American studio executives are terrified of the vast teen cinema-going audience and what they perceive as their demands. In an industry shot through with uncertainty (as screenwriter William Goldman once said, "nobody knows anything"), a supernatural thriller with big-blast effects which turns a buck means that effects become the order of the day.
"The Sixth Sense", where the effects were properly glued to all the other elements, broke the mould, and was followed recently by the equally excellent "Stir of Echoes". How "The Sixth Sense" got made without the usual tiresome visual blitzkrieg is anyone's guess. Perhaps the producer lied and told the studio the film would be a bog-standard fireworks display.
Now, complete with its own weird sensibility, comes "Frequency" in which, due to quirky solar conditions, a young policeman in 1999 is able to talk to his father (on his dad's old CB radio) just before he died in 1969. The two of them bond hugely and set out determinedly to change the past, with particular regard to the murder of the cop's mum.

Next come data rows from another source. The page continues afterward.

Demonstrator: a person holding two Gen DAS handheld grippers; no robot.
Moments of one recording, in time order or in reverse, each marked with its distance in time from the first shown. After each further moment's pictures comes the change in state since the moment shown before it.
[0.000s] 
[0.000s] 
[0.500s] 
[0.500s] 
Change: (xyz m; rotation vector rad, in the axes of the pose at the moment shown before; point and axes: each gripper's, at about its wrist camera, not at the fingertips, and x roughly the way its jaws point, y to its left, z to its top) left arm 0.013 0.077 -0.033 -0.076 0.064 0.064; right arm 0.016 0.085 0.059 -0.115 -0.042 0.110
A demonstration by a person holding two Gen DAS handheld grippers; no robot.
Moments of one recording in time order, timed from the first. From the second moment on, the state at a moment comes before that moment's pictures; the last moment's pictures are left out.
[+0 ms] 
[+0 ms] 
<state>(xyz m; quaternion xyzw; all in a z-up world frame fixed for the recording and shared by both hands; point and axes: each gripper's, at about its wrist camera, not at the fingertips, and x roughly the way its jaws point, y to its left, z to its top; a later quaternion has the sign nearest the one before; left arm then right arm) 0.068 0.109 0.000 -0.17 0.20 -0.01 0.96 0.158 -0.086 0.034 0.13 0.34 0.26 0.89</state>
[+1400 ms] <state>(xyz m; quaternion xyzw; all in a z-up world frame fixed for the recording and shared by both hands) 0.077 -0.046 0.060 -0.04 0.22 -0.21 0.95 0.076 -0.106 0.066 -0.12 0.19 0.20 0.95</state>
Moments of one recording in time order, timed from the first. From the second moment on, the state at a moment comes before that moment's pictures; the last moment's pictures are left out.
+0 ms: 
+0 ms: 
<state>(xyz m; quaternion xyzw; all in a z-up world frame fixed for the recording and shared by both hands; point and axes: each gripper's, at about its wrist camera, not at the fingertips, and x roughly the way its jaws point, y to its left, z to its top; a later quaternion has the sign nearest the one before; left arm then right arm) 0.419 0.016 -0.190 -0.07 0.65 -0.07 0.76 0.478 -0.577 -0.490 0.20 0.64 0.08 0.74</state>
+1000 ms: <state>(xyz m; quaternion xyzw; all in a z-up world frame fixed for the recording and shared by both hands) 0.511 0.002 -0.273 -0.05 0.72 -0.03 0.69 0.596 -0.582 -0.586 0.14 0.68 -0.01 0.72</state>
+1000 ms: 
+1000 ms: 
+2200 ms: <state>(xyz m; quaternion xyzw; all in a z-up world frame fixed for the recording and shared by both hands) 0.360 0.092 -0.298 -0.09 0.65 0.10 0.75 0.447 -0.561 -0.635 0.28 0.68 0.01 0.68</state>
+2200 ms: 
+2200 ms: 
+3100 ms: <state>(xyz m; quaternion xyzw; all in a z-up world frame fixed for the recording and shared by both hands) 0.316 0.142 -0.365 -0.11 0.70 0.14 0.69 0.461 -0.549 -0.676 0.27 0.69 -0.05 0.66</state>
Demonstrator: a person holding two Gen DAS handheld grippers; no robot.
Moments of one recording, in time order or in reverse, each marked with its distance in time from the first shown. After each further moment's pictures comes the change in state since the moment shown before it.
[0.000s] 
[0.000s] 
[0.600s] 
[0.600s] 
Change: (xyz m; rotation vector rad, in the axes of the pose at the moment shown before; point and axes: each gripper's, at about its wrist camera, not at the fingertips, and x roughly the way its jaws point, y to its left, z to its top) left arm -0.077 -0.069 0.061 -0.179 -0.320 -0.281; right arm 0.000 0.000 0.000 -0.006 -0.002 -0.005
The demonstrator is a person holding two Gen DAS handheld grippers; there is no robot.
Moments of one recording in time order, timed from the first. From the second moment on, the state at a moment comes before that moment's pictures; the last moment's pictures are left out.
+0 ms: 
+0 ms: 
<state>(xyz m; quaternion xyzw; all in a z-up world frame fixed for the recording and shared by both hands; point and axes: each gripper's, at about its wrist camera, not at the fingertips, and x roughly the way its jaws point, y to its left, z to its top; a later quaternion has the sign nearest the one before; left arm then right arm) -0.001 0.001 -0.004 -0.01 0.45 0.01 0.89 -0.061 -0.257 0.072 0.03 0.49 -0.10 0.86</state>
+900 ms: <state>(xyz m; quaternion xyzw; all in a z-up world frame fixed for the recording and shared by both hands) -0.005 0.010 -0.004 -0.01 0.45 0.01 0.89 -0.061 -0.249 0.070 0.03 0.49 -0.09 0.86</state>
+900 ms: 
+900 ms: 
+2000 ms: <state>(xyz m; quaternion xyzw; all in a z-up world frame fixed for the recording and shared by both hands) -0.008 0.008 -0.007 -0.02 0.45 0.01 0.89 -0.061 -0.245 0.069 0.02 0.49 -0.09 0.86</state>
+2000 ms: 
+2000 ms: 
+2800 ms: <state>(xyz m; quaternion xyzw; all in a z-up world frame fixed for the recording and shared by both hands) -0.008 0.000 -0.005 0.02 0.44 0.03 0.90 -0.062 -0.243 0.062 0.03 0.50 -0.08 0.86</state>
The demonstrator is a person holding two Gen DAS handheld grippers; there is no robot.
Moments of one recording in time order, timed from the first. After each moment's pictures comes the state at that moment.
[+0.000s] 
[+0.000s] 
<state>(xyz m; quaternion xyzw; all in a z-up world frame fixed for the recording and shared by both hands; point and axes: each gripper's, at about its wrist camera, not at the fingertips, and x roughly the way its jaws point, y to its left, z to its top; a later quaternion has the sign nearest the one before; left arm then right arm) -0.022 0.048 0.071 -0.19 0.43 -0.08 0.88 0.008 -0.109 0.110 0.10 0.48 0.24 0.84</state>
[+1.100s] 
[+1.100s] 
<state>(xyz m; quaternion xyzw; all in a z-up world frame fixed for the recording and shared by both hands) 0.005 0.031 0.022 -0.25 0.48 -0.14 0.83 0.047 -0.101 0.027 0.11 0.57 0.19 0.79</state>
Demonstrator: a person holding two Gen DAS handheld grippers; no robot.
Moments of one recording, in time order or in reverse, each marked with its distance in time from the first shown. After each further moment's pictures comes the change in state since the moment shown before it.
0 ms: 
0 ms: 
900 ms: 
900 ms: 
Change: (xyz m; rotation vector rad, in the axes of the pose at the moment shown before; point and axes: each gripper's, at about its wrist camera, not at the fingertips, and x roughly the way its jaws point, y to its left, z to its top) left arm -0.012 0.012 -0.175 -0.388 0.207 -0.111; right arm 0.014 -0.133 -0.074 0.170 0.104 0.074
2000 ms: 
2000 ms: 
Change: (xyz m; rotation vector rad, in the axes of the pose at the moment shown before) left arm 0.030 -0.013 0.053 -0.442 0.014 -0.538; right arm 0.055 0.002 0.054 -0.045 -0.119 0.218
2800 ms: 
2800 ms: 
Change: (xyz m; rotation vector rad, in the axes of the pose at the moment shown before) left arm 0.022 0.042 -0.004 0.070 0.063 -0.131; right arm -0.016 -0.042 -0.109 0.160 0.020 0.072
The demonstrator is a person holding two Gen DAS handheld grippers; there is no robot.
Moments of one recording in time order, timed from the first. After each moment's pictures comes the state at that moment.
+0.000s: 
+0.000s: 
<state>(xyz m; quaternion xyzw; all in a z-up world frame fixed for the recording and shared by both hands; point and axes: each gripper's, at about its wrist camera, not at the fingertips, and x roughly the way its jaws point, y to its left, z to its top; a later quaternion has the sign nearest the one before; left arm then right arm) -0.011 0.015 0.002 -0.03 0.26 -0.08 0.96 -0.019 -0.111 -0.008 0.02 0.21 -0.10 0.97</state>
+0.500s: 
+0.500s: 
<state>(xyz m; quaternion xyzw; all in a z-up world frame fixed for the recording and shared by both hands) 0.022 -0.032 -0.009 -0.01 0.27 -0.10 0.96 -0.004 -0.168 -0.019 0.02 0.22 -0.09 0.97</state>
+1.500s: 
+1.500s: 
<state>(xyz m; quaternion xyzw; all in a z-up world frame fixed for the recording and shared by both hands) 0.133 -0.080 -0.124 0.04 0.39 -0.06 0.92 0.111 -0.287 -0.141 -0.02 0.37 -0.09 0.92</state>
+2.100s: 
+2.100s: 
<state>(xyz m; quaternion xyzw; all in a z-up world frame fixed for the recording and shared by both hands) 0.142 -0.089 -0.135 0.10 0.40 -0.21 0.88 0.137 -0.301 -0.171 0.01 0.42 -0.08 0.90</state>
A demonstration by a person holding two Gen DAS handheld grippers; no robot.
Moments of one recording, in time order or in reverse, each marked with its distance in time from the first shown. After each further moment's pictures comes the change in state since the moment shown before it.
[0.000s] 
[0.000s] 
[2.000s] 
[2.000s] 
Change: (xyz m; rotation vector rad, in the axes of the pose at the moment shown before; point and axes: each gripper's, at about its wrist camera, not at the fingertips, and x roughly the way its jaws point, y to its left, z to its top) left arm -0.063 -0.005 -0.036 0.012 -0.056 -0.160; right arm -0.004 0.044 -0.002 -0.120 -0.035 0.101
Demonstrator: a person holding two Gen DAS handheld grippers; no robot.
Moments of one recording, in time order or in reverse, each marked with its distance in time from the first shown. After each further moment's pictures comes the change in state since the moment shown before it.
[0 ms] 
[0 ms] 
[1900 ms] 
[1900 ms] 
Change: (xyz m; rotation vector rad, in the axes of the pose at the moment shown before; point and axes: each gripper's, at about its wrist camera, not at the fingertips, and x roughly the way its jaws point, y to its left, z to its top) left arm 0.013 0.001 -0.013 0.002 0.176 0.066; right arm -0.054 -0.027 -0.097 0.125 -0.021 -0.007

The relationship between father and son (an amiable, heroic fireman and a morose cop) is thoughtfully drawn in, and both Dennis Quaid (as the dead dad) and Jim Caviezel (outstanding in "The Thin Red Line") supply all the necessary emotional shades with lots of conviction. Visually alive as well, it's a real shame that the film's originality doesn't extend to the serial-killer chunk, while the ending is a ludicrously sentimental (ie completely inappropriate) let-down. But for the most part, "Frequency" works, and works well.